--- How to complete this task ---
Each line below that holds the word "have" counts toward the answer; reply with the total number only.

(Dataset records)
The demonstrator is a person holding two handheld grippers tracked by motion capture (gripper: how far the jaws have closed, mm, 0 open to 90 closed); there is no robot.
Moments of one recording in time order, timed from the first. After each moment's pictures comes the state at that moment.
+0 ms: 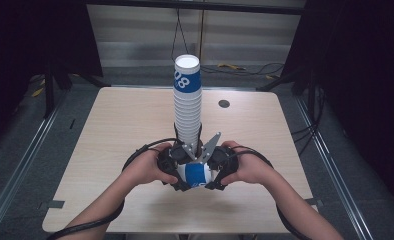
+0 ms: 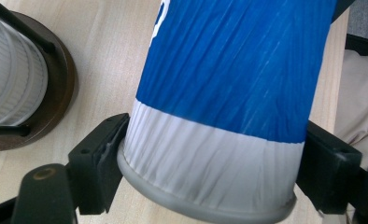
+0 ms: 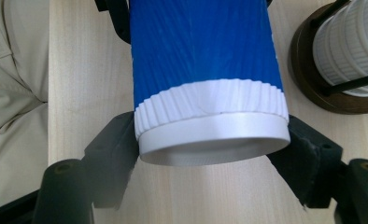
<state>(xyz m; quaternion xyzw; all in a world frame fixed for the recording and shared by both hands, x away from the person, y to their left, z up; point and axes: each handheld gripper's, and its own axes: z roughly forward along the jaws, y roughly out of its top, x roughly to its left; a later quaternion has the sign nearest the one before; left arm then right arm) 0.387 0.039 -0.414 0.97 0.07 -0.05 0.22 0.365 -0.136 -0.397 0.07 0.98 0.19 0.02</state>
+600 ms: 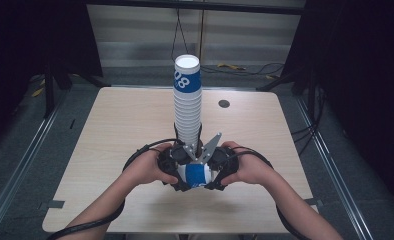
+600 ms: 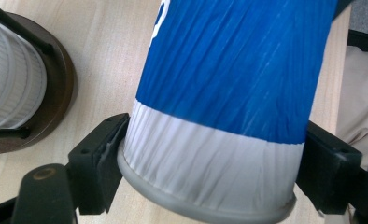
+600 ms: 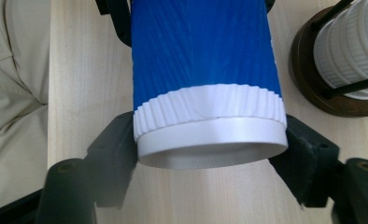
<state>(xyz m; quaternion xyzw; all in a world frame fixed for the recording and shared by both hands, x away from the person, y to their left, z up) 0.386 0.038 -0.415 0.97 0.06 -0.05 0.21 0.364 -0.137 -0.398 0.08 0.98 0.20 0.02</state>
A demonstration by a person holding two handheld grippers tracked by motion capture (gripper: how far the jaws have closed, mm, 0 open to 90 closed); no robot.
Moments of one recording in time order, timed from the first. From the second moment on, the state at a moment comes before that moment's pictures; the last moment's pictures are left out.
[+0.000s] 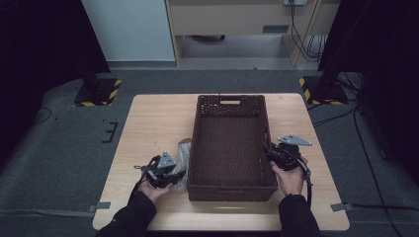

--- Response box ---
2